- _Task objective_:
In the material below, count the lines where the word "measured" appears. Nothing but the number, please.

- _Data section_:

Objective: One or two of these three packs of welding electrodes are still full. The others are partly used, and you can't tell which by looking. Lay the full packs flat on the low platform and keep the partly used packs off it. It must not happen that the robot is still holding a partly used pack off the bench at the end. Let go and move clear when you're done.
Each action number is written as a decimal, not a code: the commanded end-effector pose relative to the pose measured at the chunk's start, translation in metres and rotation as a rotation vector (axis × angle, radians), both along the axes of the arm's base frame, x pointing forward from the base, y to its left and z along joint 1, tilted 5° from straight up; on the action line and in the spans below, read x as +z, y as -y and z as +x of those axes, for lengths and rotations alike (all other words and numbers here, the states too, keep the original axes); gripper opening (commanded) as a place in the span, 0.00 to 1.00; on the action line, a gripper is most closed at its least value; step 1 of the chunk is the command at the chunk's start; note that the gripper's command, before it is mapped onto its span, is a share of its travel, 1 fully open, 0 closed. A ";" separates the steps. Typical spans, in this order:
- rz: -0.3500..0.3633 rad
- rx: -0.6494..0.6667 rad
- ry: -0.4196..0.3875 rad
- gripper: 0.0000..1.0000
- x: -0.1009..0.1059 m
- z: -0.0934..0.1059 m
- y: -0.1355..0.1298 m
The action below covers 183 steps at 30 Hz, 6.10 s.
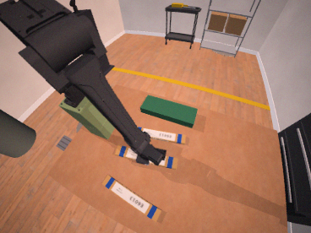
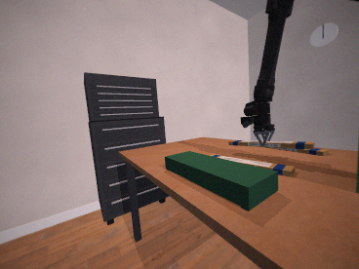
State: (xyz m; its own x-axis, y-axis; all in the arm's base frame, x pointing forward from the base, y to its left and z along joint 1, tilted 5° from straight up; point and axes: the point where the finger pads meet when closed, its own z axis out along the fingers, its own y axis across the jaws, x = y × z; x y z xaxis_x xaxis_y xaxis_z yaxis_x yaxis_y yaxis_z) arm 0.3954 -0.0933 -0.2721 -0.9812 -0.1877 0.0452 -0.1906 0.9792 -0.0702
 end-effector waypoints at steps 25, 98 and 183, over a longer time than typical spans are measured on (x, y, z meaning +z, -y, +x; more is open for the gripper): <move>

- _Answer to this problem_:
2